▶ EXERCISE DETAILS: Each entry below should be echoed exactly, with pictures omitted.

Segment Start: DATA FOR ANALYSIS

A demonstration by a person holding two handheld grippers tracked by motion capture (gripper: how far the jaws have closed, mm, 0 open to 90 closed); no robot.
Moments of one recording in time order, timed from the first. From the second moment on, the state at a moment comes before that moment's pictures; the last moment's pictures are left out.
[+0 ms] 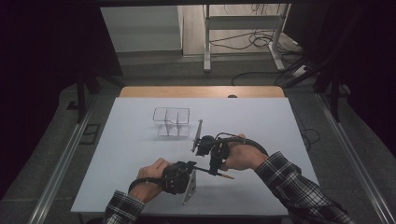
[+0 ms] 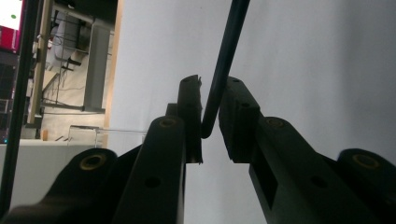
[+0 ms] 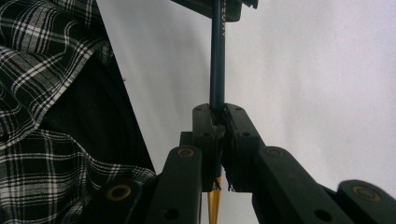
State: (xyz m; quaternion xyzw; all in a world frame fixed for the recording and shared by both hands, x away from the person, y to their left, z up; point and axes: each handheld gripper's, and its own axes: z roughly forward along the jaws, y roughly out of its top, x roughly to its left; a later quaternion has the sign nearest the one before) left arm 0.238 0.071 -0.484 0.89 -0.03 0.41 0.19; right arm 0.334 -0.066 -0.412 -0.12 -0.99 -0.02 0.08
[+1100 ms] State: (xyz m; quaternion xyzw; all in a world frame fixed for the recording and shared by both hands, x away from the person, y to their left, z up) left arm 0.246 0.083 -0.481 0.92 0.02 0.33 0.22; right arm 0.343 -0.102 -0.396 -0.15 -0.98 -0.11 0.02
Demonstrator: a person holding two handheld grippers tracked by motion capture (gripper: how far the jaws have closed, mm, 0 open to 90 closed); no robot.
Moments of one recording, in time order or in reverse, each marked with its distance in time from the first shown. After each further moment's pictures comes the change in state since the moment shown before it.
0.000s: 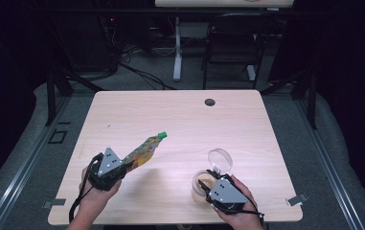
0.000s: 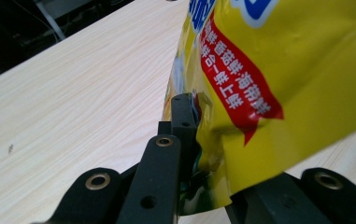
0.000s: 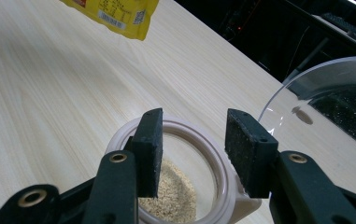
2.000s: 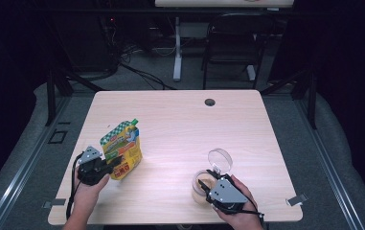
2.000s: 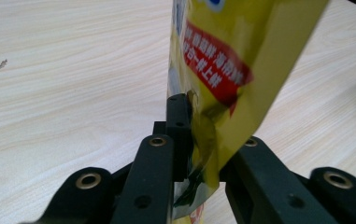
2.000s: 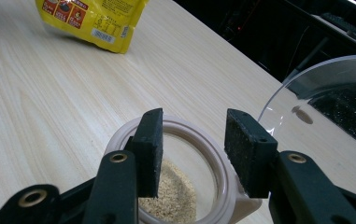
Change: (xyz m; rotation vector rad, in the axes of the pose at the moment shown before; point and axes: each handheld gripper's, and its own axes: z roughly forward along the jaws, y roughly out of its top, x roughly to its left) left arm 0.051 -0.053 0.020 -0.020 -0.013 -0.324; right arm 0.000 -0.001 0.000 0.000 -0.001 0.002
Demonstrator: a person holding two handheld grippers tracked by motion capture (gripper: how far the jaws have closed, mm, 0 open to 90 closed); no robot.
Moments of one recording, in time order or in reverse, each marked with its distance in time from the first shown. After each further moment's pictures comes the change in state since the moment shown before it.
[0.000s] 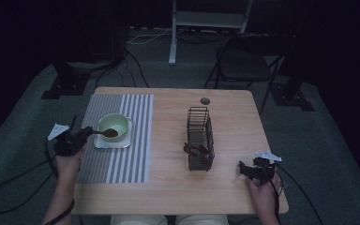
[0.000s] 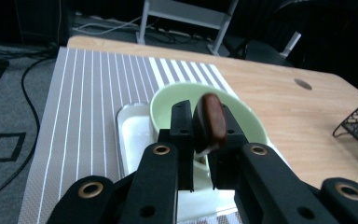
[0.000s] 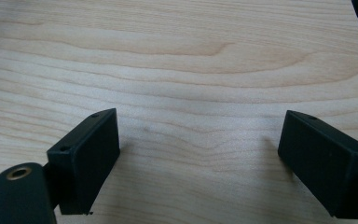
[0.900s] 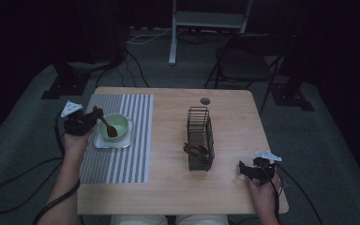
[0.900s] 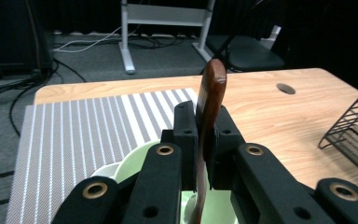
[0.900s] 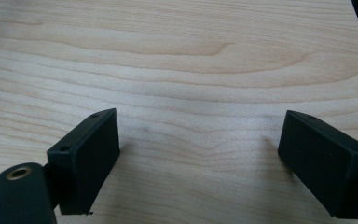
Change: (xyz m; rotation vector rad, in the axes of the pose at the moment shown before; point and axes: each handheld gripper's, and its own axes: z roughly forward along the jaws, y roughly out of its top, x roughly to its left) left arm -0.032 0.067 0.025 0.001 -0.066 0.136; right arm 0.000 0.000 0.000 0.000 0.000 0.000
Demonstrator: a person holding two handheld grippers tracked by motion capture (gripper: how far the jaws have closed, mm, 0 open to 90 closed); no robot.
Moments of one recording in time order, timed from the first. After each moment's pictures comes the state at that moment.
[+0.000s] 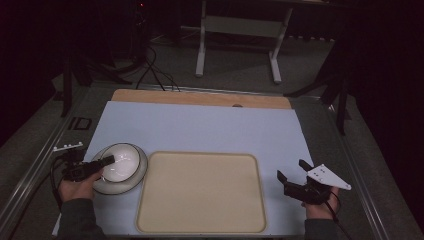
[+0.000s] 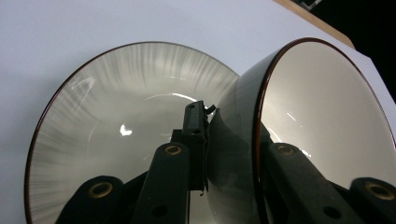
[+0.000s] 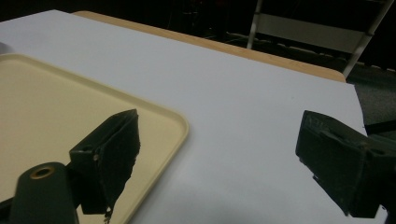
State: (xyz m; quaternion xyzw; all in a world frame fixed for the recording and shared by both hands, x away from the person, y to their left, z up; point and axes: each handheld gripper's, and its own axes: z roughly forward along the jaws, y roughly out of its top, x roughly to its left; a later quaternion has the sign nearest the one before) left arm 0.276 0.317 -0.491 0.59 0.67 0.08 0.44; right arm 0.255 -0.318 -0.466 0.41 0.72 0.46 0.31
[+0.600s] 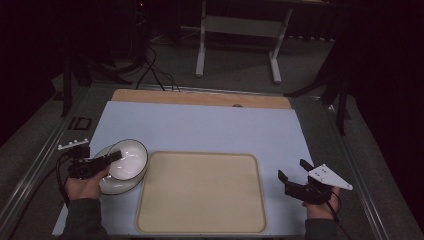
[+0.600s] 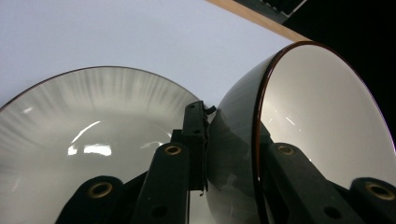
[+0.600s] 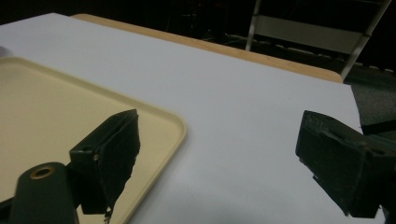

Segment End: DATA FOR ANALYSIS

▶ WRITTEN RESPONSE:
A demonstration by a person holding two handheld grippers tracked by motion capture (gripper: how far the jaws have closed, mm, 0 open to 90 closed); no robot.
Moments of one recording in time order, timed from the first. From the second moment on, the state at a moment comes before that moment's pictures; the last moment's pictures are left out.
[+0 ms] 
[+0 ms] 
[+0 ms] 
State: (xyz m; quaternion xyzw; all in a world frame fixed for the recording and shared by both hands, x away from the person, y to their left, z up; point and axes: each handheld gripper's, and its own axes: z roughly forward along the jaws, y roughly out of its top, x roughly to its left; a later quaternion has the sign nearest the one before) left arm 0.238 0.071 -0.484 0.89 -0.03 0.41 0.19; right arm 0.334 -0.066 -0.412 -0.12 -0.99 -0.02 0.08
[+1100 ms] State: (xyz m; quaternion xyzw; all in a world frame fixed for the recording and shared by both hands, x away from the person, y to their left, z up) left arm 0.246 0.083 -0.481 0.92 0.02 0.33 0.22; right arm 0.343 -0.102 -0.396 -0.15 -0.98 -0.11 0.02
Demonstrator: a person holding two handheld grippers tracked by motion capture (gripper: how far the jaws have closed, mm, 0 open to 90 closed); no robot.
Moments of one recording, in time order or in reverse, each marked with its distance in time from the first shown. After each further moment's pictures comes the change in state since the moment shown before it.
0.000s: 
0.000s: 
0.000s: 
2.000s: 
2.000s: 
2.000s: 
Change: (xyz m; rotation vector rad, in the axes of the pose at the moment shown before; point and axes: each handheld gripper's, and its own axes: z roughly forward along the jaws, y roughly out of its top, x roughly to its left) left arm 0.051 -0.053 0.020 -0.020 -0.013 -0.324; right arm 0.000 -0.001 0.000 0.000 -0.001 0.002
Demonstrator: a person holding two handheld grippers tracked by motion capture (gripper: how far the jaws have closed, mm, 0 open to 90 closed); no robot.
Moments of one recording, in time order or in reverse, each marked with its distance in time from the first shown. After each further moment's pictures comes the change in state since the moment shown before it.
[0.000s] 
[0.000s] 
[0.000s] 
[0.900s] 
[0.900s] 
[0.900s] 
Change: (xyz m; rotation vector rad, in the axes of the pose at the moment shown before; point and axes: each handheld gripper's, and its own axes: z roughly forward along the jaws, y roughly out of its top, x roughly to its left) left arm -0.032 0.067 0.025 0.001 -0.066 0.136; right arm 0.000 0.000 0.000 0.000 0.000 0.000
Demonstrator: a person holding two handheld grippers tracked by motion capture (gripper: how far the jaws have closed, mm, 0 open to 90 closed); no robot.
Moments of one recording in time order, timed from the first. After each moment's pictures comes the state at that moment.
[+0.000s] 
[+0.000s] 
[+0.000s] 
State: (xyz m; quaternion xyzw; all in a world frame fixed for the recording and shared by both hands, x away from the person, y to their left, z up; point and axes: each handheld gripper's, and its own axes: z roughly forward along the jaws, y roughly out of its top, x roughly to its left; a later quaternion has the sign nearest the one before) left arm 0.276 0.317 -0.491 0.59 0.67 0.08 0.44; right arm 0.255 -0.318 -0.466 0.41 0.72 0.46 0.31
[+0.600s] 
[+0.600s] 
[+0.600s] 

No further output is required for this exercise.